DESCRIPTION OF THE TASK:
Copy all records verbatim.

RECORD EXTRACTS:
<<<<

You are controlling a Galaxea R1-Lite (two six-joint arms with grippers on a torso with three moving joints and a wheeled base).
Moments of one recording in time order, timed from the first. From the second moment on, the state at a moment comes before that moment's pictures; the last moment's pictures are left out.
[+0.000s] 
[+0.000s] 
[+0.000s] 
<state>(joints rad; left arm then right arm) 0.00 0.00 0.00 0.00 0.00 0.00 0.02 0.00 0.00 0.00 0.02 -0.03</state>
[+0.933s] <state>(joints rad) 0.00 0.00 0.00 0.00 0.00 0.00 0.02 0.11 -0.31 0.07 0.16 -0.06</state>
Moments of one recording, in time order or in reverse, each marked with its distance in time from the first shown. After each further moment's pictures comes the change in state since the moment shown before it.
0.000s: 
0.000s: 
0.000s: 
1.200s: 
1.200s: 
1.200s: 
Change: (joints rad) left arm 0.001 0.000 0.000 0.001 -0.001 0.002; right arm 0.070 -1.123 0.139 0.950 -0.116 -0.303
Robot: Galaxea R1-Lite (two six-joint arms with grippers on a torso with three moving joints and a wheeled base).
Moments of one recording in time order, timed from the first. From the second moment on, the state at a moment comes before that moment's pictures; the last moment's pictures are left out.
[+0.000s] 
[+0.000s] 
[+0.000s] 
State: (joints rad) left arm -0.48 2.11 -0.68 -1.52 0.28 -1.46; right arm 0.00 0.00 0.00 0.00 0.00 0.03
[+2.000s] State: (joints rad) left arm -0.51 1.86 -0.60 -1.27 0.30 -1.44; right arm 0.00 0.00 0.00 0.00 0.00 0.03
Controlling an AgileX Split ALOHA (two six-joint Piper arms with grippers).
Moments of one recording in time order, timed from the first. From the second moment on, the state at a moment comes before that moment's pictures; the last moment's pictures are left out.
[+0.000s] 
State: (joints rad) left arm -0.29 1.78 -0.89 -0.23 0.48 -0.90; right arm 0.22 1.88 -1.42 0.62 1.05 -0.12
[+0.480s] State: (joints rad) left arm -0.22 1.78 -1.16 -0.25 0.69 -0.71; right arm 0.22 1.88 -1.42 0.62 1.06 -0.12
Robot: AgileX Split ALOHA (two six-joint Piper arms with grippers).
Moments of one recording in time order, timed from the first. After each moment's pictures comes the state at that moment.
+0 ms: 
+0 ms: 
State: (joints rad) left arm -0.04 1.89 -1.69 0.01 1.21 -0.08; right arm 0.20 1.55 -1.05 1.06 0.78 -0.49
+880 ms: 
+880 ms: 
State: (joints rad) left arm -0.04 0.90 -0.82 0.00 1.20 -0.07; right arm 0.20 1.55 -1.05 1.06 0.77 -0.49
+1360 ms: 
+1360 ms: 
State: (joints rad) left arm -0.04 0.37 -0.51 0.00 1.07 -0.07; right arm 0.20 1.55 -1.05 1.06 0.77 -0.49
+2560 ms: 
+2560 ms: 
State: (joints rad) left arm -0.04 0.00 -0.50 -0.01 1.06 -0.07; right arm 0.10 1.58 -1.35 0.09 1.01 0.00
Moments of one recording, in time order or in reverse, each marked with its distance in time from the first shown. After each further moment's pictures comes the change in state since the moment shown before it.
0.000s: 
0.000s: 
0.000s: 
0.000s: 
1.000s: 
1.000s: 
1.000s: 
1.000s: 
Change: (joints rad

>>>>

PROBLEM SOLUTION:
You are controlling a Galaxea R1-Lite (two six-joint arms with grippers on a torso with three moving joints and a wheeled base).
Moments of one recording in time order, timed from the first. From the second moment on, the state at a moment comes before that moment's pictures; the last moment's pictures are left out.
[+0.000s] 
[+0.000s] 
[+0.000s] 
<state>(joints rad; left arm then right arm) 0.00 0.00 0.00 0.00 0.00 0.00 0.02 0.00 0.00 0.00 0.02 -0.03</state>
[+0.933s] <state>(joints rad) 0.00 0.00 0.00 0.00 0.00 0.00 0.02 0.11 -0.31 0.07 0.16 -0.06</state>
Moments of one recording, in time order or in reverse, each marked with its distance in time from the first shown. After each further moment's pictures comes the change in state since the moment shown before it.
0.000s: 
0.000s: 
0.000s: 
1.200s: 
1.200s: 
1.200s: 
Change: (joints rad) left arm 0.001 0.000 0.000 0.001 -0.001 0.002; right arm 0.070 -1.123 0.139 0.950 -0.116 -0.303
Robot: Galaxea R1-Lite (two six-joint arms with grippers on a torso with three moving joints and a wheeled base).
Moments of one recording in time order, timed from the first. From the second moment on, the state at a moment comes before that moment's pictures; the last moment's pictures are left out.
[+0.000s] 
[+0.000s] 
[+0.000s] 
State: (joints rad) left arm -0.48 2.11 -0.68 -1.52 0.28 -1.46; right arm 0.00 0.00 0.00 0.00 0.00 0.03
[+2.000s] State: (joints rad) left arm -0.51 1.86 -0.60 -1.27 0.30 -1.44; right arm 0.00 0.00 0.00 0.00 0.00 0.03
Controlling an AgileX Split ALOHA (two six-joint Piper arms with grippers).
Moments of one recording in time order, timed from the first. From the second moment on, the state at a moment comes before that moment's pictures; the last moment's pictures are left out.
[+0.000s] 
State: (joints rad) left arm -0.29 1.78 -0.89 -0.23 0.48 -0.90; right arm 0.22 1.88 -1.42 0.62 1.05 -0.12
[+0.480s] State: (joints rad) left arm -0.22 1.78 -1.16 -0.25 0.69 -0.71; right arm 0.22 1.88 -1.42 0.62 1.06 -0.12
Robot: AgileX Split ALOHA (two six-joint Piper arms with grippers).
Moments of one recording in time order, timed from the first. After each moment's pictures comes the state at that moment.
+0 ms: 
+0 ms: 
State: (joints rad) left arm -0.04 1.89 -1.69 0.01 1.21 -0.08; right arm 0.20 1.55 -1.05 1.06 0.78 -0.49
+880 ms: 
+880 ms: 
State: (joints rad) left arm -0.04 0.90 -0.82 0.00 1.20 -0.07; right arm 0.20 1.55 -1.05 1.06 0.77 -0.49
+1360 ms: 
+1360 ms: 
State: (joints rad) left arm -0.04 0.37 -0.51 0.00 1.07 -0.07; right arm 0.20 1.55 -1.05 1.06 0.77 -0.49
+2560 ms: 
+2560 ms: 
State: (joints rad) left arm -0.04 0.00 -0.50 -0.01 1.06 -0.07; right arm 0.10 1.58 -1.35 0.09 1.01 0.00
Moments of one recording, in time order or in reverse, each marked with its distance in time from the first shown. After each further moment's pictures comes the change in state since the moment shown before it.
0.000s: 
0.000s: 
0.000s: 
0.000s: 
1.000s: 
1.000s: 
1.000s: 
1.000s: 
Change: (joints rad

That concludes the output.